Bir gazetenin Yasin Hayal`den ilham alarak 'Örgüt sadece Hayal`miş' demesi konuyu özetlemesi açısından orijinal bir tepitti.

'Celal Ağa'dan örgüt bağlantısı çıkarmaya çalışacak kadar titiz(!) olan emniyet ve istihbarat bu olayda örgüt bağlantısı tespit ed(e)medi.

İstanbul`daki görüşmelerden bir şey çıkmadı, kimse Samast`ın bayrak önünde fotoğrafını da çekmedi, kimse ona 'kahraman' muamelesi de yapmadı.

'Devlet örgütü' işin içinde yoktu yani.

Bir 'Erhan Tuncel' ismi vardı; ama onu da bir usulle örtmek gerekirdi.

Biliyorsunuz Erhan Tuncel`in polis muhbiri olduğu resmi olarak kabul edilmişti.

Örgüt bağlantısını keserek onu da kurtardılar.

Yani devlet bu kez adamını harcamadı.

Ama Ermeni cephesi de güçlü ve pes etmeye niyetleri yok!
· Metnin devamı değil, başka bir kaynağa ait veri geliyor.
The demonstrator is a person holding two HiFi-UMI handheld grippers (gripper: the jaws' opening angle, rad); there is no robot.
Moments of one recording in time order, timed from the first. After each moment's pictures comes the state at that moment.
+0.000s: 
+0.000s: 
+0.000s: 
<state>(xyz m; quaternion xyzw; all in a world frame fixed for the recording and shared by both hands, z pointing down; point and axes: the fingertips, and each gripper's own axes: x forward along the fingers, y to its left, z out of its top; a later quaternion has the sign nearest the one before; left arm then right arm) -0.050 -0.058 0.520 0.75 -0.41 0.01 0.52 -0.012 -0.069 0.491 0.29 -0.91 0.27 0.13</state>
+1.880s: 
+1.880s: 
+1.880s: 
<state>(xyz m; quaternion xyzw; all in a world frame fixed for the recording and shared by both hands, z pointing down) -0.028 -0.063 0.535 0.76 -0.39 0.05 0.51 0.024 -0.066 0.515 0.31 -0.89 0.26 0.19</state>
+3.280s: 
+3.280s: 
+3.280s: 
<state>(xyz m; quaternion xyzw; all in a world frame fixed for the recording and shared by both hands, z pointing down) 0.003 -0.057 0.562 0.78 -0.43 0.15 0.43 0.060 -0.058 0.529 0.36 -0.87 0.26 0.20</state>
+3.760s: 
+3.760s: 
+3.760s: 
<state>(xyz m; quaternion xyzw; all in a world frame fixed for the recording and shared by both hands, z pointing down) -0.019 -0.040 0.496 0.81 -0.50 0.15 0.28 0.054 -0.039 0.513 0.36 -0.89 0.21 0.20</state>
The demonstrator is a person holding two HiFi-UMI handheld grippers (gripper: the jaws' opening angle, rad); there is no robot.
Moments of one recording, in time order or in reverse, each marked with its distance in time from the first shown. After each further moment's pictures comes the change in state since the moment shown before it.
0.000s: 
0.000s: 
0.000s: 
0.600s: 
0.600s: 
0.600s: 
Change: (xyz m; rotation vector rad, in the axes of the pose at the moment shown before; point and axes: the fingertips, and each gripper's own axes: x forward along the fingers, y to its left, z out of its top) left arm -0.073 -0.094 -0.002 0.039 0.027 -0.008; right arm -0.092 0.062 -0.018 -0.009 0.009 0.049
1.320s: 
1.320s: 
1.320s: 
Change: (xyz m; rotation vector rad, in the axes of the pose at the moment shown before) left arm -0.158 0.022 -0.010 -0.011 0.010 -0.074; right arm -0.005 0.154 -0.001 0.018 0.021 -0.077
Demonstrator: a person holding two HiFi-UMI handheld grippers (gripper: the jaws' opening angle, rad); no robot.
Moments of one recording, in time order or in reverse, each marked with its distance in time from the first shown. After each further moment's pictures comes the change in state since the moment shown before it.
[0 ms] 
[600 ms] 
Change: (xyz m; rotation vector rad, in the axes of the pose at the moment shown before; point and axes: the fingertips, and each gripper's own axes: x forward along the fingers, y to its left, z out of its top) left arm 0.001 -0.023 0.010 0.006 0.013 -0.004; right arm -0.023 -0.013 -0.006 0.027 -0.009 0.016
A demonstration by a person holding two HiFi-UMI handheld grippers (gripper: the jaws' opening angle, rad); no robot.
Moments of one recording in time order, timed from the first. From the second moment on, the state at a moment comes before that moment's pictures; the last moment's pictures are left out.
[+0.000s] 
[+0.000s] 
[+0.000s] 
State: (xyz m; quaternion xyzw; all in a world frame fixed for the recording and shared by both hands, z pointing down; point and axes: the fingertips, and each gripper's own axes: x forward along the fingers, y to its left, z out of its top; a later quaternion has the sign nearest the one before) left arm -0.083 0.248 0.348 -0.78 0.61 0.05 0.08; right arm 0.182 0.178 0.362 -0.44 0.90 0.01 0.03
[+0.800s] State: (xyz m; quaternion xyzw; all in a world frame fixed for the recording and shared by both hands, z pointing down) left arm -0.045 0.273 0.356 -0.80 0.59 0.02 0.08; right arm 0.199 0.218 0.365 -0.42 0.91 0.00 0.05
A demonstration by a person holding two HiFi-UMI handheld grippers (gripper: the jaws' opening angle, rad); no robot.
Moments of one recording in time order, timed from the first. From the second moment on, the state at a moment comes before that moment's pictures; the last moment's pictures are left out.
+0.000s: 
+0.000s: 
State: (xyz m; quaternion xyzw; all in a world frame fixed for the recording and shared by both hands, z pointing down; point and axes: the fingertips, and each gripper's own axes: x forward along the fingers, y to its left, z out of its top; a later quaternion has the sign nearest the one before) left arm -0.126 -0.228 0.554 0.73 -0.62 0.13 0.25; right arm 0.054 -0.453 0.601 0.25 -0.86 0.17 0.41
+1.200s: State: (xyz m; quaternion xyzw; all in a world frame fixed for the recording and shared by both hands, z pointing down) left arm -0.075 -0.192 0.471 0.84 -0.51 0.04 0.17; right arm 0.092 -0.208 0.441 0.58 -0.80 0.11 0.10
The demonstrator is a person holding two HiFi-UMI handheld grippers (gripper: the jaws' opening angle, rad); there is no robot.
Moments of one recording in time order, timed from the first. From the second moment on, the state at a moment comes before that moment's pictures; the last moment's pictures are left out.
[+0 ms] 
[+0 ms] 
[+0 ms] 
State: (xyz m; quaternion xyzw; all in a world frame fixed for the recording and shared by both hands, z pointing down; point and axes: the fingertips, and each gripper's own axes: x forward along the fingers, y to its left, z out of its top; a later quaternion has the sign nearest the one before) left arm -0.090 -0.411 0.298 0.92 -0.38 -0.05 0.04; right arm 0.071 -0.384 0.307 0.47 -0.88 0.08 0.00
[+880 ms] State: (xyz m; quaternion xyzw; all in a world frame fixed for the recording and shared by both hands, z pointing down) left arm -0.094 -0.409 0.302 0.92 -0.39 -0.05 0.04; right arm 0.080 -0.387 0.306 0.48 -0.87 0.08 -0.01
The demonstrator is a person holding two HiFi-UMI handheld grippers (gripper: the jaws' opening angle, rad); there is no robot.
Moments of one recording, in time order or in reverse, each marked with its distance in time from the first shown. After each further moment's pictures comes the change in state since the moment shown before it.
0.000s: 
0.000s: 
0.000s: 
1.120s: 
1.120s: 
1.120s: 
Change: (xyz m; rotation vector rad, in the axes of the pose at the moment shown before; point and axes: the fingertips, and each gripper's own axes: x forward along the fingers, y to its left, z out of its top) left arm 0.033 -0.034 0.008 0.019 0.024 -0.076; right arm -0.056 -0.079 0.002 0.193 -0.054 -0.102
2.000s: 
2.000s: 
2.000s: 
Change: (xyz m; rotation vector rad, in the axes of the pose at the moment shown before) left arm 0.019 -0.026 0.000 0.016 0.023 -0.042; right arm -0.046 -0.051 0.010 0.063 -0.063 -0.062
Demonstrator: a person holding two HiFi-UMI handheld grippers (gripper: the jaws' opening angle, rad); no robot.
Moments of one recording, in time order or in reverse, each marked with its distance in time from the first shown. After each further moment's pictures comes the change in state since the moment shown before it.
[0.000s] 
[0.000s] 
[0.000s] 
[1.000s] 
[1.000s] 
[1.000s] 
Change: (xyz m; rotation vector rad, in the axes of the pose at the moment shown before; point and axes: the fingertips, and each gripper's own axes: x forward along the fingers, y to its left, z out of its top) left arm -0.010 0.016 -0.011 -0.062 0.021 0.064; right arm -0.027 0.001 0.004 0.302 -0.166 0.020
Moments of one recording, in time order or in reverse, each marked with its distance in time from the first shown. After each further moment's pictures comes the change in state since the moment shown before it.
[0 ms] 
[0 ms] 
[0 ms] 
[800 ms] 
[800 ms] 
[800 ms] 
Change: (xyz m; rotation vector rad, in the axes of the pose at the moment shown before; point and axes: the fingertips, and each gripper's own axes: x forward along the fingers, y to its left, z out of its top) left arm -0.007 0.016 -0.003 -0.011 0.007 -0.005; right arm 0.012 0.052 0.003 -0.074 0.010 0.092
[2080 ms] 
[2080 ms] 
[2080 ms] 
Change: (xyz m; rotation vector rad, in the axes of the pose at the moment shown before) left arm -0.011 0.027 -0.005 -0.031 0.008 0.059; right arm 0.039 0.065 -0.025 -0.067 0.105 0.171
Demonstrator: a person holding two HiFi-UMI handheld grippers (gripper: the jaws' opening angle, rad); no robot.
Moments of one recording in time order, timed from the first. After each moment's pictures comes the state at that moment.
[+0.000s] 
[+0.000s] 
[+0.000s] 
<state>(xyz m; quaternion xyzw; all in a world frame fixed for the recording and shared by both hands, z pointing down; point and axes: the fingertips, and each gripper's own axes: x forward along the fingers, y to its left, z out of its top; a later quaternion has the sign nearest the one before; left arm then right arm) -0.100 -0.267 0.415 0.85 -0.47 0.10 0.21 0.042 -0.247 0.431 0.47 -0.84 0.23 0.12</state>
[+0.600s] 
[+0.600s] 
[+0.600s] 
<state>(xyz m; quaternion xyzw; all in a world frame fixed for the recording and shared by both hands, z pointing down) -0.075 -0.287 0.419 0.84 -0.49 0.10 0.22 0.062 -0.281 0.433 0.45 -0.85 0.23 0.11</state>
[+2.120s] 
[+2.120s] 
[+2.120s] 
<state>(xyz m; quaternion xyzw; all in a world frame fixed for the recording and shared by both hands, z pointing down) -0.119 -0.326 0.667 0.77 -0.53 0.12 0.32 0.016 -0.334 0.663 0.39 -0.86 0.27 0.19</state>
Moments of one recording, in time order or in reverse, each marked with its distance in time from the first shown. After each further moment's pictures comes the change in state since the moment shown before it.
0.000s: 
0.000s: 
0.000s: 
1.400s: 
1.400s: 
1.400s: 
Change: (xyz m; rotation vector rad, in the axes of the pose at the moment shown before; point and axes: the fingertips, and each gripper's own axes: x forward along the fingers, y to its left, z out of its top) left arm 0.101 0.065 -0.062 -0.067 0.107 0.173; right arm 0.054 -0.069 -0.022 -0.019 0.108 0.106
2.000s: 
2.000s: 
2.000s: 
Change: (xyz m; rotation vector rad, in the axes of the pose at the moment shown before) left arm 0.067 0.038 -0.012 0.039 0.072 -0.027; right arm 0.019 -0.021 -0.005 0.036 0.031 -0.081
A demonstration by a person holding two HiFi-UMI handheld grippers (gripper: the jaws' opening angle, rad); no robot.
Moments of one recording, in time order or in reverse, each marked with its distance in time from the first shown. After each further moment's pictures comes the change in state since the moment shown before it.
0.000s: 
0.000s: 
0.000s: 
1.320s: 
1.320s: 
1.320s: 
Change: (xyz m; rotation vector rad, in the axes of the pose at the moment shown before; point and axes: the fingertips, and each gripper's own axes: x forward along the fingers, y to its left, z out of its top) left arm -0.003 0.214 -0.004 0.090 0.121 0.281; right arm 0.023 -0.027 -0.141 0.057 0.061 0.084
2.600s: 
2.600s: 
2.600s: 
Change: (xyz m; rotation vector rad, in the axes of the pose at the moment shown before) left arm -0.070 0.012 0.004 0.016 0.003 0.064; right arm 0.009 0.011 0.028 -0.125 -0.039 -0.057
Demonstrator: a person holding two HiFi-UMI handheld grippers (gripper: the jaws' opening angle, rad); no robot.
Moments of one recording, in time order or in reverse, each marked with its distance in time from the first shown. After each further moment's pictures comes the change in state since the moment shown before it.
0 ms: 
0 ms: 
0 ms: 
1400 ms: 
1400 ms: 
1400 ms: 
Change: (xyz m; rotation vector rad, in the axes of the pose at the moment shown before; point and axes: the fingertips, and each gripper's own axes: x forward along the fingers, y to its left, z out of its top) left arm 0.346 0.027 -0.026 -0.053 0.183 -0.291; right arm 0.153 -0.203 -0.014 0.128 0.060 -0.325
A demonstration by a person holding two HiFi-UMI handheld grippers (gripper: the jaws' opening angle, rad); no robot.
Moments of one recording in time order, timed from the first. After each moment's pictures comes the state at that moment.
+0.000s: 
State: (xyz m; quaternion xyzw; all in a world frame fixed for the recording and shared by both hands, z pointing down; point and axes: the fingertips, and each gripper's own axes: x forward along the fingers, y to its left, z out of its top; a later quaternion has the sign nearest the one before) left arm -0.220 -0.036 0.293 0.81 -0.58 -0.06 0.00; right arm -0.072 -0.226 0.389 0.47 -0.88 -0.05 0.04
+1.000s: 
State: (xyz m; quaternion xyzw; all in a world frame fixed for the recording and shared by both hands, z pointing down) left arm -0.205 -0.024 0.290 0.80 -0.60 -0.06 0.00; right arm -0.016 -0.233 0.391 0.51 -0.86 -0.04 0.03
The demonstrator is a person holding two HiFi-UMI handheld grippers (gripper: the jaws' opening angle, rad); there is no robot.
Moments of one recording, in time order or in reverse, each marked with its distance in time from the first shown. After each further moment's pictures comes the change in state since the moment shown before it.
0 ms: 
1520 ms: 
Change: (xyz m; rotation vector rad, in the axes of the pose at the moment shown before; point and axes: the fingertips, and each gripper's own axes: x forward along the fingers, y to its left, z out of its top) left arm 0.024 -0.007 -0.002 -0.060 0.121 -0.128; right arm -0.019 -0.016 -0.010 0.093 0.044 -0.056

Yani tartışma devam edecek.

*** *** ***

PROVOKASYONLARA DİKKAT!

Yalanda sınır tanımayan Milliyet gazetesinin haberini Baransu-Uslu çizgisinde yayın yapan bir internet sitesi de sayfalarına taşımış.

Haberi olduğu gibi alıyorum:

ABD istihbaratına göre İran yönetiminin kontrolünde faaliyet gösteren 'Kudüs Ordusu' adlı örgüt eylem yapmak amacıyla Türkiye`ye girdi...

Türkiye`de bir dönem gazeteci Uğur Mumcu ve akademisyen Ahmet Kışlalı ve Muammer Aksoy ile Bahriye Üçok`un öldürülmesi eylemlerini gerçekleştiren Kudüs Ordusu (Kudüs Gücü) adlı örgütün yeniden canlandığı tespit edildi.

Türkiye`de kaos ortamı oluşturmayı hedefleyerek birçok aydına yönelik eylemler gerçekleştiren Kudüs Ordusu`nun faaliyetleri 1999-2000 yılları arasındaki seri operasyonlarla günışığına çıkarılmıştı.

Haber uyduruk ve yanlış bilgilerden meydana getirilmiş. Nitekim o dönemdeki dava da boş çıkmıştı.

Uğur Mumcu olayında 'İslami Hareket' suçlanmıştı. Sonradan farklı bilgilere ulaşıldı. Hatta cinayetin Ergenekon işi olduğu iddiası da dile getirildi.

Muammer Aksoy, Emlakbank`ı hortumlayan Kemal Horzum mahkum olduğunda Emlakbank`ın avukatı idi ve mahkumiyet kararından kısa süre sonra öldürülmüştü.

Bahriye Üçok`un 'Bombalı paket' ile ölmesi içinse 'planlanmış bir kurgunun hatalı adımı' iddiası dile getirilmişti. Üçok, laikçi kesimin en etkili isimlerindendi ve ona karşı yapılacak bir saldırı hazırlığının çok ses getireceği düşünülüyordu. Bir iddiaya göre ona bombalı paket gönderilmeden önce kendisine bombalı paket eğitimi verilmişti devletin güvenlik birimleri tarafından. Yine bir iddiaya göre paket 'bilinen' bir yerden gönderildi ve aslında Üçok da paketin bomba taşıdığını biliyordu. Nitekim paket geldiğinde kızını ve torununu üst kata gönderdiği söylendi o dönemlerde.

Ama bomba zamansız patladı. Sonra birileri Üçok`un ismini kullanarak sokaklara döküldü ve İslami değerlere hakaret etti.

Bunların hepsi bir yana haberin kaynağı olarak 'Amerikan istihbaratı' ismi zikredilmiş. İşte bu tehlikeli bir gelişmenin habercisi olabilir.

Sözü fazla uzatmadan açık açık söyleyeyim: Amerikan istihbaratı yapmayı planladığı bombalama ve benzeri saldırılardan önce suçluların kimler olduğunu da göstermiş olabilir.

Türkiye-İran ilişkilerinin bozulmasını istiyor Amerika ve bunun için her şeyi yapar.